Specifically, we’ve activated an extension called Space Privacy in our Confluence-based extranet. This makes it possible to limit the open community character of Confluence to a certain extent. What I mean by community character is the desired level of openness to people and activities. One of the strengths of a wiki-like Confluence is that, in the standard case – i.e., without special permissions settings – everything is open to all the users at first. This isn’t clear to most users and intranet operators, but this basic setting makes it clear why SharePoint often doesn’t work very well. Most companies fail to change the basic settings in their intranet system. They simply see no reason to do so. 

In SharePoint, new documents are restricted by default and have to be actively shared with others. This may differ in individual areas, of course, but as a standard, these areas are restricted. (Google doesn’t do this any better, incidentally – same issue.) As a user, it’s really annoying to always have to think about what you need to do and adjust certain page settings all the time, even though you really want to work on the thing as a whole. 

The openness in Confluence, i.e., the visibility of people in the system along with their documents and work results is highly desirable and extremely helpful to the company as well. When it comes to customers, suppliers, partners, applicants, and alumni, however, a nasty mix quickly emerges that’s detrimental to your business and may be illegal. In any case, it’s something you certainly don’t want. 

Just imagine if one of your suppliers established contact with your customers – facilitated and enabled by your extranet (see “An Extranet for Customers, Partners, And Suppliers”). And it turns out that it would be both practical and cheaper for them to simply shut you out as a trading partner. Suddenly, your extranet is damaging your own business. This is in no way a desirable goal. 

If you want to have groups on your extranet that aren’t allowed to communicate with one another, you need to create separate areas. And this is what the Space Privacy add-on is for. It enables you to offer each customer and partner a separate area where you can interact with them. In addition, you can then create spaces that people from different areas can access together – similar to our customer community. 

We have communities like these for customers, partners, applicants, and alumni – three different communities in which you can exchange ideas and establish direct contact. You can view other members’ profiles, including their phone numbers and email addresses, and post messages on the platform — the same way you would on a discussion forum. We do this using integrated microblogs. 

Here’s an example of a post from our partner community: 

Returning  briefly to the question of project references, we recommend to interested parties and customers that they use these communities to identify precisely the people who are willing to exchange information and those who meet the desired criteria. Interested parties we deal with often want to speak to those responsible for the intranet at companies in the same industry. These people can be quickly and easily filtered in the communities and then addressed directly. 

This direct, unfiltered contact creates a great deal of authenticity. However, you’ll have to ask yourself whether your organization’s business model allows for this. 

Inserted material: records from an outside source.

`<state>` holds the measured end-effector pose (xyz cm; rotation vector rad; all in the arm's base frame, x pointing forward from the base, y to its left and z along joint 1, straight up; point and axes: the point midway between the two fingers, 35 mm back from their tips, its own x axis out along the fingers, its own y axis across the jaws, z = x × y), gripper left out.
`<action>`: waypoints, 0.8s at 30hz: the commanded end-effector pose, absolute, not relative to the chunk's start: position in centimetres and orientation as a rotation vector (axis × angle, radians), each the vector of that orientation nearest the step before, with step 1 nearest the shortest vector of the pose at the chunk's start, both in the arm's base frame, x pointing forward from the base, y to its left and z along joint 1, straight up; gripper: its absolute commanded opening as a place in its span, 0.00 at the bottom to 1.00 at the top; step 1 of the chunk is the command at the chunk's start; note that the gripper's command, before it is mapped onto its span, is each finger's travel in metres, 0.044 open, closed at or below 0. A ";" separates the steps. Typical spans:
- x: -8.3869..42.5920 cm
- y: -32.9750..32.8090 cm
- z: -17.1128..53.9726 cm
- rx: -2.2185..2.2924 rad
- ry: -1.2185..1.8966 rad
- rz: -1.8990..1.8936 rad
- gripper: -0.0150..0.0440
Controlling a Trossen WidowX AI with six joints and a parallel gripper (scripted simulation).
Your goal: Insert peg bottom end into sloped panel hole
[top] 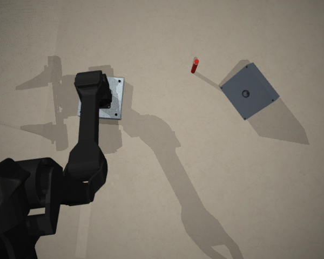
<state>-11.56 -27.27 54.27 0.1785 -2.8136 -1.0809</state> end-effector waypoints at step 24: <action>-14.8 -8.3 62.4 -0.274 -2.779 -0.147 1.00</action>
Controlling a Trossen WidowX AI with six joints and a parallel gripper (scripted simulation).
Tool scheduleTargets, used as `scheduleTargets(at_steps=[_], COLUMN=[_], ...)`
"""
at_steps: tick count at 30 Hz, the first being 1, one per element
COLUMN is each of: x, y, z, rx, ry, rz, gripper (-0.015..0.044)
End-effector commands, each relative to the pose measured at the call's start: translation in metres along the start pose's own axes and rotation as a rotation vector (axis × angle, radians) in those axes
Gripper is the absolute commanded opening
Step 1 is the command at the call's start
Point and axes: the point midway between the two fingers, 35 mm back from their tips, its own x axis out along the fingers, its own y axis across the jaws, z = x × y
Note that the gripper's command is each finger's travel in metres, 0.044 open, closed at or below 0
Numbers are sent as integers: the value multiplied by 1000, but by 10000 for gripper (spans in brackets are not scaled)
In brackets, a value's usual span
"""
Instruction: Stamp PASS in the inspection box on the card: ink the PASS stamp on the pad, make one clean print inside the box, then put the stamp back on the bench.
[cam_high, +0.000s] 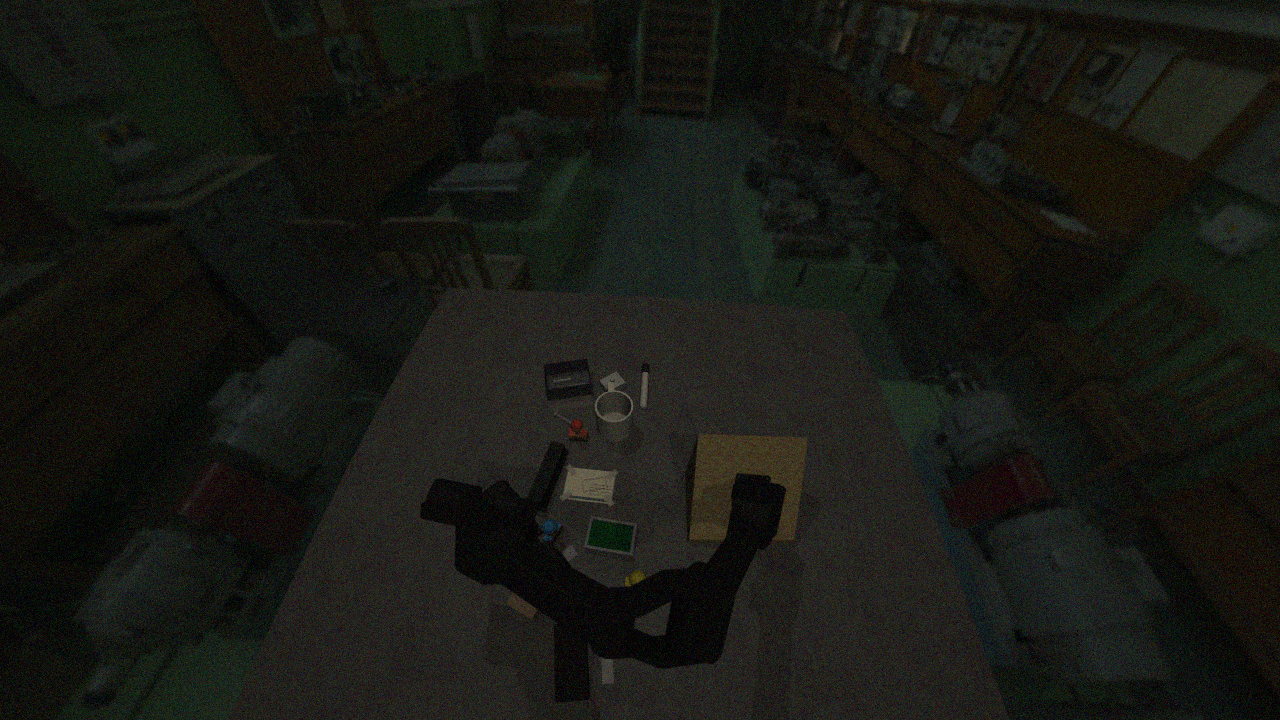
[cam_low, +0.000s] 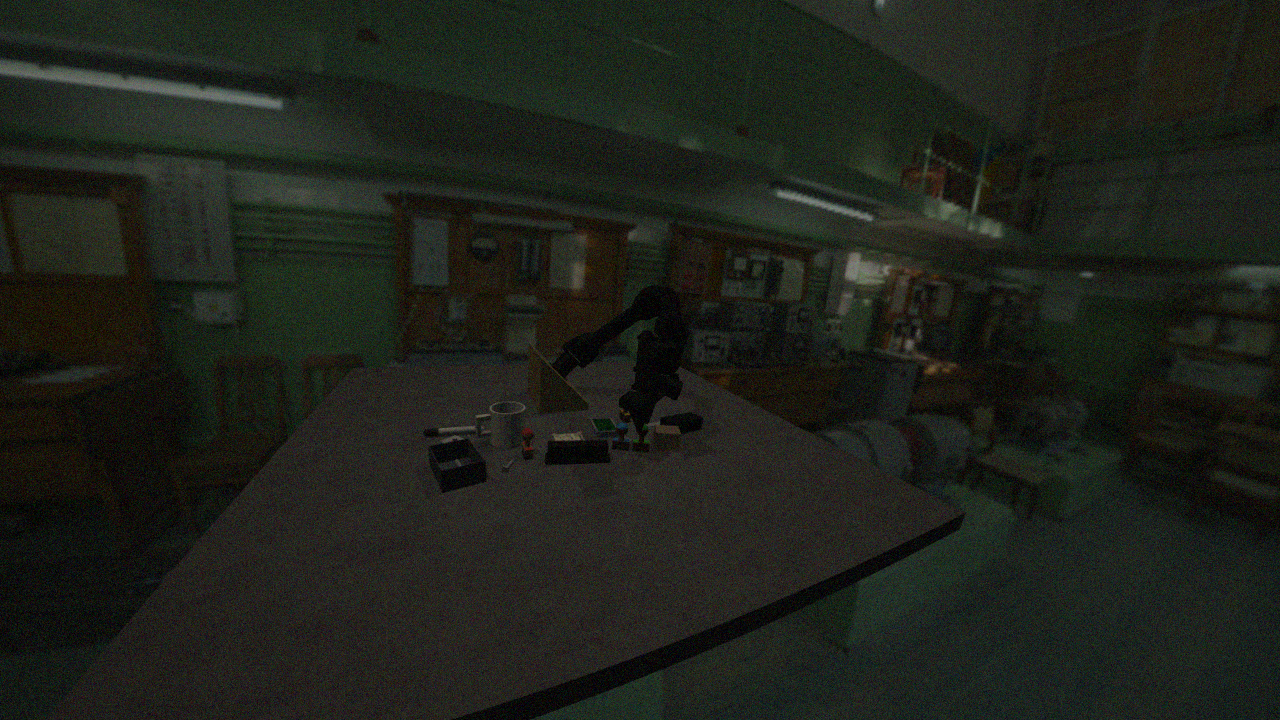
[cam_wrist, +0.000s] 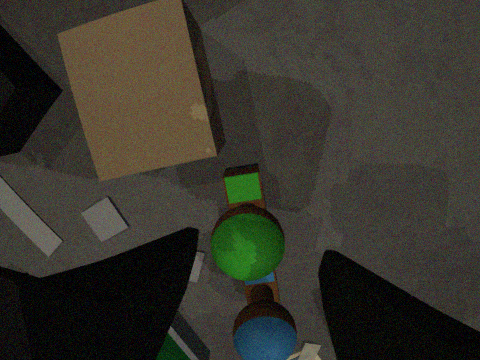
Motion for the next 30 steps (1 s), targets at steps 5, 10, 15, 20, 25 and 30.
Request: scheduleTargets(at_steps=[5,10,15,20,25,30], x=[16,24,32,39,39,37], y=[2,3,4,5,5,4], z=[-1,-1,-1,-1,-1,-1], rx=[7,7,7,7,7,0], ry=[1,0,-1,-1,-1,-1], rz=[8,9,10,10,10,5], gripper=[224,224,224,224,224,113])
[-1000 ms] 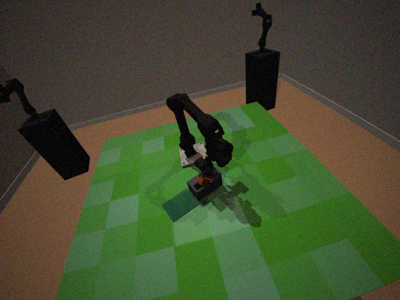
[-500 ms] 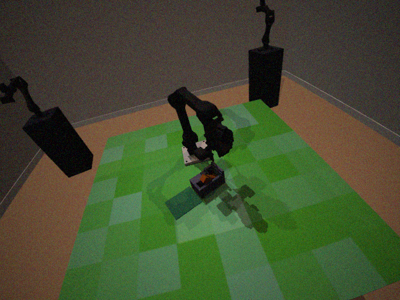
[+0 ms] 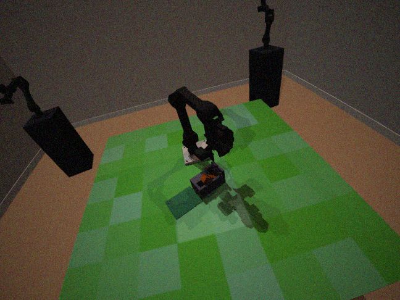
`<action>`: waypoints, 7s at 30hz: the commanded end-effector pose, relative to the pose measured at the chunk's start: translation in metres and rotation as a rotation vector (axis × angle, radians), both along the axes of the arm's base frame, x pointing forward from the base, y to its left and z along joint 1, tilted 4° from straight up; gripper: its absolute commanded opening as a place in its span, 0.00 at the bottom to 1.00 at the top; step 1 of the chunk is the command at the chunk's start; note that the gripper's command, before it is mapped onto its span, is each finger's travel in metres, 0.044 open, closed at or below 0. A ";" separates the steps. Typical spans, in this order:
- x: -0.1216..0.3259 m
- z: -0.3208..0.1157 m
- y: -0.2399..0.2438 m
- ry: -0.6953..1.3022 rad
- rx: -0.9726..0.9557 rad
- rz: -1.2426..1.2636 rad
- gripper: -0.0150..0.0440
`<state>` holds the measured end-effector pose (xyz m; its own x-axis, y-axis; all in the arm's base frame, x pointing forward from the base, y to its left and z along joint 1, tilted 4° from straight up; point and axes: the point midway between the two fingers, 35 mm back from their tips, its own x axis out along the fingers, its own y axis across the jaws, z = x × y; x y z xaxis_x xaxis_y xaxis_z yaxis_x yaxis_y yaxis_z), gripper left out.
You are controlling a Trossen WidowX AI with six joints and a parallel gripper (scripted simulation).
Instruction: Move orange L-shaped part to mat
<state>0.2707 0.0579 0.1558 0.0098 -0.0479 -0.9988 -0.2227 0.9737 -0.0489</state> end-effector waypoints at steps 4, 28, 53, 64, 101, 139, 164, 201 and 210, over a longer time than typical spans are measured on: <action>0.004 0.000 -0.008 -0.006 -0.001 -0.178 0.73; 0.026 0.000 -0.076 -0.076 -0.007 -1.565 0.73; 0.027 -0.048 -0.079 -0.077 -0.007 -1.565 0.73; 0.026 -0.066 -0.080 -0.077 -0.007 -1.565 0.73; 0.026 -0.066 -0.080 -0.081 0.003 -1.569 0.25; 0.026 -0.007 -0.077 -0.076 -0.007 -1.565 0.25; 0.028 0.016 -0.086 -0.077 -0.008 -1.565 0.25; 0.048 0.025 -0.239 -0.089 -0.017 -1.565 0.25; 0.048 0.013 -0.240 -0.089 -0.017 -1.565 0.25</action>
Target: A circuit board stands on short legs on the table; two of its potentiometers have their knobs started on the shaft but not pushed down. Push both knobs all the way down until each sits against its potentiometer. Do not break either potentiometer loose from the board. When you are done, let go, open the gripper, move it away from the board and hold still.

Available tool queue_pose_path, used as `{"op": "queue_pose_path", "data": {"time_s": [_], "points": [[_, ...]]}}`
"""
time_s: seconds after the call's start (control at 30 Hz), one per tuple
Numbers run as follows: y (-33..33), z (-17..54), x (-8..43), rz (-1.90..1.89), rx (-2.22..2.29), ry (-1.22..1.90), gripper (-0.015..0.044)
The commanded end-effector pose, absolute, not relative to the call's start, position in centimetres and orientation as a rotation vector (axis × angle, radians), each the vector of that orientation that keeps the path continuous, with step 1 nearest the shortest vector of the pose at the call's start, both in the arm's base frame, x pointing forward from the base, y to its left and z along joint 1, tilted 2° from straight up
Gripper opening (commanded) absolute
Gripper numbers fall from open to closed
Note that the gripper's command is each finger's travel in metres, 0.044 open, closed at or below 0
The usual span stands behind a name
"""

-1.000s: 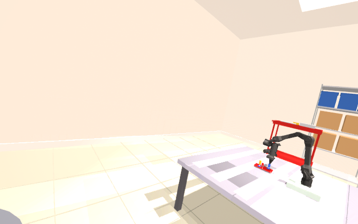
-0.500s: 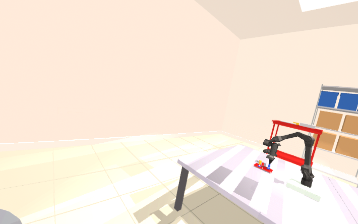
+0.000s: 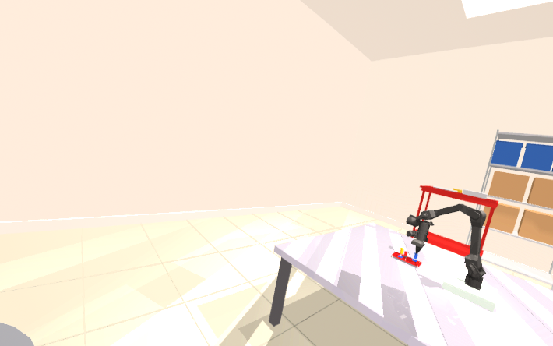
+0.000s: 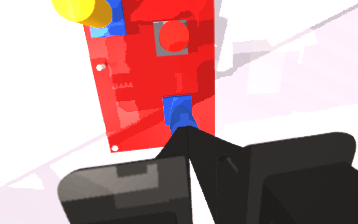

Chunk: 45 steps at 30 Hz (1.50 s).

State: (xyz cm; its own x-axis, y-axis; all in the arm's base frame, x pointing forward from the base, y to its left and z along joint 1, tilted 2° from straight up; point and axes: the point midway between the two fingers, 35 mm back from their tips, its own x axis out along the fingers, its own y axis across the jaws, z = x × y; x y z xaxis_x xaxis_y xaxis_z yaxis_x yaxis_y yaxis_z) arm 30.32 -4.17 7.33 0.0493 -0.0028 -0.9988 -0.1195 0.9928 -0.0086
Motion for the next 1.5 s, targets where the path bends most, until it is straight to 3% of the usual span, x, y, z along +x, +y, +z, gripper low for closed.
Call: {"op": "queue_pose_path", "data": {"time_s": [0.0, 1.47], "points": [[-4.22, 7.03, 30.42, 0.086, -0.100, 1.519, 0.0000], [-4.22, 6.43, 30.45, 0.086, -0.100, 1.519, 0.0000]]}}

At our company, all our prices are public, and they apply to all customers equally. This is why we’re not afraid of customers potentially comparing prices. However, if you’ve adopted a yield pricing model instead, where the conditions differ based on need and urgency, direct contacts and communities may not be advisable. 

Another factor that you shouldn’t underestimate is the need to activate the target groups in the communities. Participation is anything but a matter of course, and user activation is as difficult a nut to crack as creating an intranet itself. Don’t assume that a customer community with the right technology base will function on its own. Communication and active support are at least as important.